楽しいことを考えていたはずなのに段々とイライラしてきたグレイである。
自分が身分や素性をできるだけ隠していた上、旧友と会う努力も一切していなかったのだから、見つけて尋ねて来いという方が難しい。
考え事をしていると王宮の中から複数の護衛を連れた青年が馬に乗って現れる。
グレイの独断と偏見でものを言うのならば、いかにもボンボンっぽい見た目で、なんだか意地悪そうな顔をしていた。
クルムが道を譲ったので、グレイもそれにならって道を空ける。
余計な争いはしないに越したことはない。
「そんな恰好で街をうろつくなど……、恥を知れ」
「申し訳ありません、街の子に憧れがあったものですから。ケルンお兄様は、お出かけでしょうか」
悪口を言われたのに腑抜けた笑顔で、まるで本当に兄を慕うように声をかけたクルムに、ケルンと呼ばれた青年は舌打ちをした。
「お前には関係なかろう」
「残念です……。楽しいことでしたらご一緒させていただけたらと思ったのですが……」
「ふん、ただの視察だ」
明らかに馬鹿にしたように答えたケルンは、そのまま馬の歩を進めたが、数歩進んで足を止め、振り返って尋ねる。

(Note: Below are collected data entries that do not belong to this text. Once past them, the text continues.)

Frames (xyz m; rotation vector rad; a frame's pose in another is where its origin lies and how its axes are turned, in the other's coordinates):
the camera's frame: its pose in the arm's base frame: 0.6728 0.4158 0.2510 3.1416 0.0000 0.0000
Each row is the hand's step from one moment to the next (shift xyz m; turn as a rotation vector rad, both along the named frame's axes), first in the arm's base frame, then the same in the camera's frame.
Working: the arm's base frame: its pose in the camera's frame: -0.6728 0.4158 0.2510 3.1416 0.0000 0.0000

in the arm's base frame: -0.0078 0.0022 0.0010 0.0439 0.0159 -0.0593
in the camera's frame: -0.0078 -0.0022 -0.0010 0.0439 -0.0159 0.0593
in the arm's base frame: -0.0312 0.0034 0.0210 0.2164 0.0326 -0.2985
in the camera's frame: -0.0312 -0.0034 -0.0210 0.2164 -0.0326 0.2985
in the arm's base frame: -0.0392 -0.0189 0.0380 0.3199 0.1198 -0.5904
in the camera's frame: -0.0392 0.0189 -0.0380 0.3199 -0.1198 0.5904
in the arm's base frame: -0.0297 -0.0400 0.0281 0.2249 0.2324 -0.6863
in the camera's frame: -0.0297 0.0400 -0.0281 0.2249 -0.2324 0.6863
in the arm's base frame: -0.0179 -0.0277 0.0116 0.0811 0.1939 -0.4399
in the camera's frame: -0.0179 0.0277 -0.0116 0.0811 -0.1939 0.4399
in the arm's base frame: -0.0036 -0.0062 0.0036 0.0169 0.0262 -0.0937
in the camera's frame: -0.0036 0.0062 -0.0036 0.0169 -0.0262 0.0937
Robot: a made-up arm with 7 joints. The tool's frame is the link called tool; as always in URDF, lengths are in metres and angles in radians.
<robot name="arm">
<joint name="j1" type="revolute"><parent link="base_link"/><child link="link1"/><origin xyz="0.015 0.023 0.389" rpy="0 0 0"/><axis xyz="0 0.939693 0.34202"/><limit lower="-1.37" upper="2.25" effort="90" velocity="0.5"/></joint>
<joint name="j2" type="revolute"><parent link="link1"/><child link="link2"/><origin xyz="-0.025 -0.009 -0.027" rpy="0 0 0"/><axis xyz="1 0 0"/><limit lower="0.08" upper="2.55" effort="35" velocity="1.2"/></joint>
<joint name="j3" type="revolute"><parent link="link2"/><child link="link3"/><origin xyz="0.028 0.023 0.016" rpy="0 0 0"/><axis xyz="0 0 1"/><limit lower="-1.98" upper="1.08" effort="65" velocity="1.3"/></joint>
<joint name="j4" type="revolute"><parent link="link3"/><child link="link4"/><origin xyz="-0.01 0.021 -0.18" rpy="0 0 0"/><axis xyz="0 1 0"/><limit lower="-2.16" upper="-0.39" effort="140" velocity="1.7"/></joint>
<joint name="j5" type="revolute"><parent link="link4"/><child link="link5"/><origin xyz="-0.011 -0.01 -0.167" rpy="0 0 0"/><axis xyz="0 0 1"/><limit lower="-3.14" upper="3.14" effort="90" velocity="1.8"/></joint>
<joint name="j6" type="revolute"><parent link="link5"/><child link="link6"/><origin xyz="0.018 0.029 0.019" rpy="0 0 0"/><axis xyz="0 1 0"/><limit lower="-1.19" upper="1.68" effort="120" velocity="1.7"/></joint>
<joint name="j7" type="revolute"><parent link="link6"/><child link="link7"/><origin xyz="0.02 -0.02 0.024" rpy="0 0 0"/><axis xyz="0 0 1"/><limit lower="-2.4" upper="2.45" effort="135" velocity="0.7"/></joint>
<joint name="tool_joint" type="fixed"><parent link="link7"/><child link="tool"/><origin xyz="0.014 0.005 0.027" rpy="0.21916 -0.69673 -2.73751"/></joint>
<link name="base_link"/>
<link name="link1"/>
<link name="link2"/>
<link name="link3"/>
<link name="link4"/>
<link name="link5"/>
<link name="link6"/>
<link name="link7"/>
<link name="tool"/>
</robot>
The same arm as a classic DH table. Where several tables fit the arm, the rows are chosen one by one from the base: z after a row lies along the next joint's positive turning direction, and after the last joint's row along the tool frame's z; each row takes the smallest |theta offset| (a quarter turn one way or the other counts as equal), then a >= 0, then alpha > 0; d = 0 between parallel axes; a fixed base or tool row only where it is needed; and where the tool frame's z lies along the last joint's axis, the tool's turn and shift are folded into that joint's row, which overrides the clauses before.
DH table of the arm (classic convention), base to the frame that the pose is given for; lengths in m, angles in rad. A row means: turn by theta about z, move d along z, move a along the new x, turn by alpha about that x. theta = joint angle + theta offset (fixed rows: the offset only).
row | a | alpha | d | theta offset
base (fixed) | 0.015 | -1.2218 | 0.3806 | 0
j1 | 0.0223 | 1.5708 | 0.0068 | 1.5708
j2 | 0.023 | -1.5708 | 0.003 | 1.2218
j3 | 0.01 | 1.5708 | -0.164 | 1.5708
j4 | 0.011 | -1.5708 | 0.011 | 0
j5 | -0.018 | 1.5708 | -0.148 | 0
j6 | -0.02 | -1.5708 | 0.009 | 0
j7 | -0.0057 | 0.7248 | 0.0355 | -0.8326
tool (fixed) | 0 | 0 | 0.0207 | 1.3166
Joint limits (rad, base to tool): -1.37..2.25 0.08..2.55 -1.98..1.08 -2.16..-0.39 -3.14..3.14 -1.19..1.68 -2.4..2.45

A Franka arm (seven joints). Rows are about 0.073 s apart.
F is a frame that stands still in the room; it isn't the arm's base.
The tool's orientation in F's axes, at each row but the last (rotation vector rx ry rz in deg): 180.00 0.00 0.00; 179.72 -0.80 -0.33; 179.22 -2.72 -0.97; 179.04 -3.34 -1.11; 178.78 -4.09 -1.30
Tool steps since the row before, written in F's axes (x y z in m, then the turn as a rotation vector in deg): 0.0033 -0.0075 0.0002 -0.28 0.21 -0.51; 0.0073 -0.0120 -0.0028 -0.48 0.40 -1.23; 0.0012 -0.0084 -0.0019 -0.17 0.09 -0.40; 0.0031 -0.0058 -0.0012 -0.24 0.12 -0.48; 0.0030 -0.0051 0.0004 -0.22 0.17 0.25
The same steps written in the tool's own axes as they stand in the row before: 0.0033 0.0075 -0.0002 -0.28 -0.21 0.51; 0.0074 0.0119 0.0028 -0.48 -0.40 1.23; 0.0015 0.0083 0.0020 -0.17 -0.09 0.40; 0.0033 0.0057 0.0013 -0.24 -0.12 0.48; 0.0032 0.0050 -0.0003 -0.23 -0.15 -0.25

「クルム、今度は何を拾ってきた? 変なものばかり拾うのはやはり母親が卑しいからか?」
「気に入ったんですの。素敵なお鬚だとは思いませんか?」
「ちっ、話にならんな」
ケルンはかぽかぽと馬の足を鳴らしながら去っていく。
ぼんやりとしたやり取りが、彼女の生きるための処世術なのだろうとはグレイにもわかる。家へやってきたときの打てば響く雰囲気はすっかり鳴りを潜めていた。
若かりし頃の友人を彷彿とさせる姿には心が痛む。
グレイはどうやら王宮でのクルムの立場は相当に悪いらしいと察しながら、自慢の顎髭をゴシゴシと撫でる
しかし、『素敵なお鬚』とは、大層気持ちの良い褒め文句だ。何だか少しだけ、クルムのために働いてやりたくなってきたグレイであった。